À época, o Meu Timão trouxe que a oferta do Corinthians era de três anos, com salário progressivo, além de luvas, que lhe renderiam cerca de R$ 1,5 milhão até o fim do vínculo. Agora, três anos depois, o portal conversou com Keven, que explicou que o Timão só foi atrás de sua renovação quando estava tudo certo com o Almería.
"Aquele ano eu achei que realmente seria o ano em que eu pudesse ter uma sequência no profissional. Pelo ano que eu fiz anteriormente (2021) no Sub-20, pela Copinha... Acabou que na hora de fazer o contrato de renovação com o clube não deu certo. Da parte do pessoal (do Corinthians), faltou um pouquinho de comunicação, porque na época eles me afastaram dos jogos. E a princípio eu não sabia o que estava acontecendo. E foi passando o tempo, foram passando os dias, e faltando seis meses para acabar meu contrato, eu tive uma proposta de um outro clube (Almería)", contou em entrevista exclusiva ao Meu Timão.
"Como não tive uma resposta do Corinthians, acabei optando por assinar com outro clube. Já tinha esperado muito tempo e a gente não obteve resposta. Não chamaram para uma renovação. Acabei optando por assinar e garantir o meu futuro. Faltando um mês, o clube (Almería) notificou o Corinthians de que havia assinado um pré-contrato. Aí resolveram vir atrás e conversar, só que eu sentei com a minha família, com meus pais, e decidi que era a melhor opção mesmo sair", complementou.
Assim, no início de novembro o Corinthians fez a oferta, mas já era tarde, pois Keven estava certo com o Almería. O jovem, porém, destacou que sua ideia era seguir no Parque São Jorge. "Não teve essa troca. O que chegou a mim foi que eles fizeram uma proposta e eu disse 'legal, onde a gente assina?' Só que não tinha onde assinar. Foi uma proposta de boca. Não tinha o que assinar, não tinha um contrato físico para a gente olhar e discutir", comentou o jogador.

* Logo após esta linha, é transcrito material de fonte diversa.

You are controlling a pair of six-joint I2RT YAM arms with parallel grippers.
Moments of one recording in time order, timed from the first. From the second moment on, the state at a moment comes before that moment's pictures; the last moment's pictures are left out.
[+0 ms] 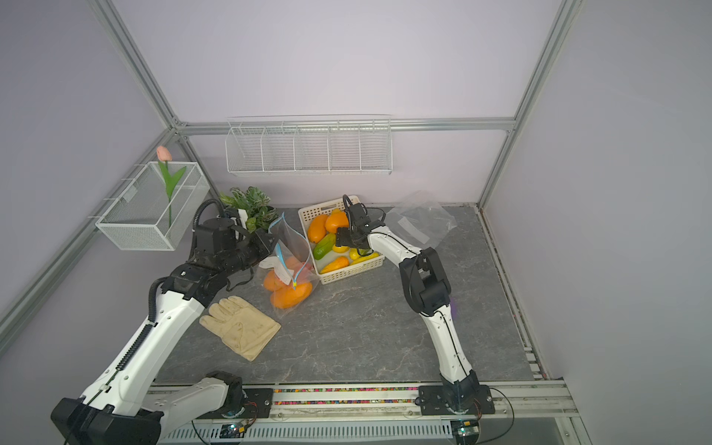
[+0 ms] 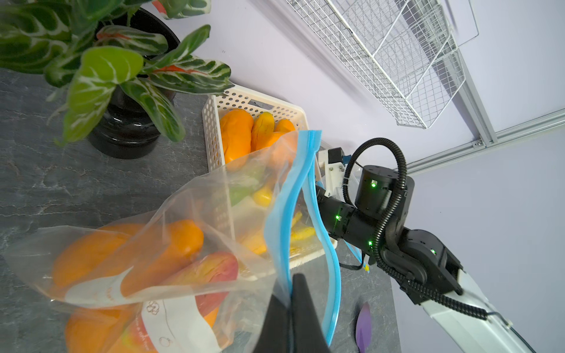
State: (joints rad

"Ficamos chateados, porque eu estava no clube há muito tempo e faltou um pouco de cuidado. Quando havia outro clube interessado, aí resolveram fazer alguma coisa. Faltou um pouco de conversa. Eu não tive conversa com ninguém. Não vieram falar comigo 'ah, é assim mesmo, espera que a gente vai fazer'. Só tive uma resposta mesmo quando chegou o aviso do outro clube e vieram assim 'você está fazendo errado; é política do clube, já estava planejado; a gente ia enviar uma proposta'. Quando faltava um mês para acabar o contrato - em novembro - vieram conversar. Não chegasse essa notificação, às vezes nem correr atrás eles correriam. Na hora, preferi assinar alguma coisa, garantir meu futuro do que esperar outra coisa", completou.
Apesar de perder Keven, o Corinthians recebeu cerca de 400 mil euros (pouco mais de R$ 2 milhões à época) de training compensation, um mecanismo da Fifa para indenizar os clubes formadores desses atletas. O valor entrou em evidência no último ano, pois foi com ele que o Timão contratou o centroavante uruguaio Franco Delgado para o Sub-20, que rescindiu com o clube pela Justiça após abrir processo de R$ 600 mil por atraso no pagamento de FGTS.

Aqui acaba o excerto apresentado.